What's the view on these? Corny beyond belief and best consigned to the decade they came from?

Or have they passed beyond that now and can be considered cool/contemporary etc?










I like it anyway! 

Does anyone know if this would have had an electric movement originally? I can't find anything on this particular model on line.


----------



## MerlinShepherd (Sep 18, 2011)

I love it and would put one on the wall in my office without a second thought.


----------



## GASHEAD (Aug 27, 2009)

I like it!


----------



## remb1000 (Jan 17, 2012)

Nice


----------



## AlexC1981 (Jul 26, 2009)

Thanks. Can't let clocks be part of the watch hobby though. They take up too much space. :lol:


----------



## spaceslug (Dec 3, 2011)

I remember those clocks and I'm sorry, but I have to say that looks truly hideous to me.

To each is own though..... never more true than in the watch/clock fraternity.


----------



## mel (Dec 6, 2006)

Houses from around the post WW2 building boom in the UK often (still if not re-furbed) had a small two pin plug/socket arrangement above the fireplace or hearth, this was there just to power the electric clocks like the various sunbursts. Same in the kitchen for kitchen clocks. These were deliberately "non-standard" and would only run the clocks, a bit like a shaver socket in to-day's set up.

You were a bit POSH if you had this fitted and the wires didn't show, they were tucked up behind the clock.

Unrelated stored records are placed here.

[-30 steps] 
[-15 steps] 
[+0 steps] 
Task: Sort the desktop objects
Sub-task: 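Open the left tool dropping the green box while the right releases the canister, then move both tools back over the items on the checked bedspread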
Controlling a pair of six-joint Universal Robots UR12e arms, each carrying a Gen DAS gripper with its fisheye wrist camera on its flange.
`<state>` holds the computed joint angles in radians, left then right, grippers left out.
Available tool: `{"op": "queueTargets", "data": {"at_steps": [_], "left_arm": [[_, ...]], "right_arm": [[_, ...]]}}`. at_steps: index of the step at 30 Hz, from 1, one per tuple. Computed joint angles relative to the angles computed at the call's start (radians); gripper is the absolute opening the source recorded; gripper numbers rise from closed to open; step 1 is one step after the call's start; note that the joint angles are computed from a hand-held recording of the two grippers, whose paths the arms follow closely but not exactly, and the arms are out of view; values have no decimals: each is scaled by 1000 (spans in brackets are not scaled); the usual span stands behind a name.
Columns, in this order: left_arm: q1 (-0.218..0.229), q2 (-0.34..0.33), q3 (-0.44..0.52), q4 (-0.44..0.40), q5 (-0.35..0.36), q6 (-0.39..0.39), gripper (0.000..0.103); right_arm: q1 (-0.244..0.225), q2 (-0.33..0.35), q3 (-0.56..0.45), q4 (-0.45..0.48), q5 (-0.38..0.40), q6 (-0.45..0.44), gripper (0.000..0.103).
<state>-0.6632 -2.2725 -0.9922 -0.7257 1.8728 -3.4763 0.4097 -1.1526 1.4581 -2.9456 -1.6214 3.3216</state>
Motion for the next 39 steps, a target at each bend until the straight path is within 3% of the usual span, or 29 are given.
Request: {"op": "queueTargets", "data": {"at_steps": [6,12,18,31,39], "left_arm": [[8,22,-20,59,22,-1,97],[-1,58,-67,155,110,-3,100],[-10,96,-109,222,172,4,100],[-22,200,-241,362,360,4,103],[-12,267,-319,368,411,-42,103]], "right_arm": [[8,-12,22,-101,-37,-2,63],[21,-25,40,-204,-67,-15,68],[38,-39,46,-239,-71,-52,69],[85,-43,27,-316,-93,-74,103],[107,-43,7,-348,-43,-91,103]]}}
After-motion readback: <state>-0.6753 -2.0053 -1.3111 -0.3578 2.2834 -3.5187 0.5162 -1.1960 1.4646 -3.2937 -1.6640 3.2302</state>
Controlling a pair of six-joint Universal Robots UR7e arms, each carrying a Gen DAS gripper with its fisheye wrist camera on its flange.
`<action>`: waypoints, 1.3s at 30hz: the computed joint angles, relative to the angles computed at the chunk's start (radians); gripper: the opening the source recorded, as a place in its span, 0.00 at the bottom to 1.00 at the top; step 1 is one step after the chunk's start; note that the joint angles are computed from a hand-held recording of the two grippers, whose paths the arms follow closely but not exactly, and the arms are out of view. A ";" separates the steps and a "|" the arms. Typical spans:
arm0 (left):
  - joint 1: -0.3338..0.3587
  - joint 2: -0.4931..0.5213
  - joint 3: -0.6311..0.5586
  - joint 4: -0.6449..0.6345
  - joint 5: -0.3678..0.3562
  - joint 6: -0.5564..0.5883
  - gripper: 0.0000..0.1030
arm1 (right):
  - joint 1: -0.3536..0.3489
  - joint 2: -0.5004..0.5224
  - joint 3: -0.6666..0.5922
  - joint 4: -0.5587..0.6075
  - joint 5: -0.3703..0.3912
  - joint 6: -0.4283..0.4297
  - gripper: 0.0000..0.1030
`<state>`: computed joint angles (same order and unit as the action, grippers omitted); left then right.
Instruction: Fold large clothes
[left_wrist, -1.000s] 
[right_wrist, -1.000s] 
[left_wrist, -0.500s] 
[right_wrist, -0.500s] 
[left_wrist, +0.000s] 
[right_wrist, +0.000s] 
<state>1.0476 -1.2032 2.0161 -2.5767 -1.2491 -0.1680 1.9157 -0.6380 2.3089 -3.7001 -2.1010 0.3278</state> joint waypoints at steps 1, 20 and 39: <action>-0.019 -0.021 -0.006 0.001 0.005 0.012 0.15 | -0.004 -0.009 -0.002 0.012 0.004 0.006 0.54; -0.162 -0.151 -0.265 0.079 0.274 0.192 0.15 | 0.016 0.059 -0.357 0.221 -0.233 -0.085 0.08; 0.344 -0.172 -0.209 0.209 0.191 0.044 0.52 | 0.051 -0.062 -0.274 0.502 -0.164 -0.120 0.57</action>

Then battery quartz came along and all us CHAV equivalents could get a clock that didn't show the wires :yes:

Mrs Mel and me'sen had a SMITHS one, fell off the wall one night and landed on the dog. Big Lab he was, grabbed it, shook and thre it across the room, never worked againb after that :lol:


----------



## JL Smout (Dec 8, 2011)

I can't make up my mind whether I like it or not. It's certainly very sixties. Speaking of Metamec, here's one I picked up last year from a charity shop:


----------



## AlexC1981 (Jul 26, 2009)

That's a nice one JL. Mine seems to be a love it or hate it thing. I would guess that people who remember them from when they were very common would be more prone to dislike it? My mother was horrified when I told her I was getting one. :lol:

Some interesting information Mel, thanks. I hope your Smiths one that fell on the dog wasn't as heavy and spiky as mine!


----------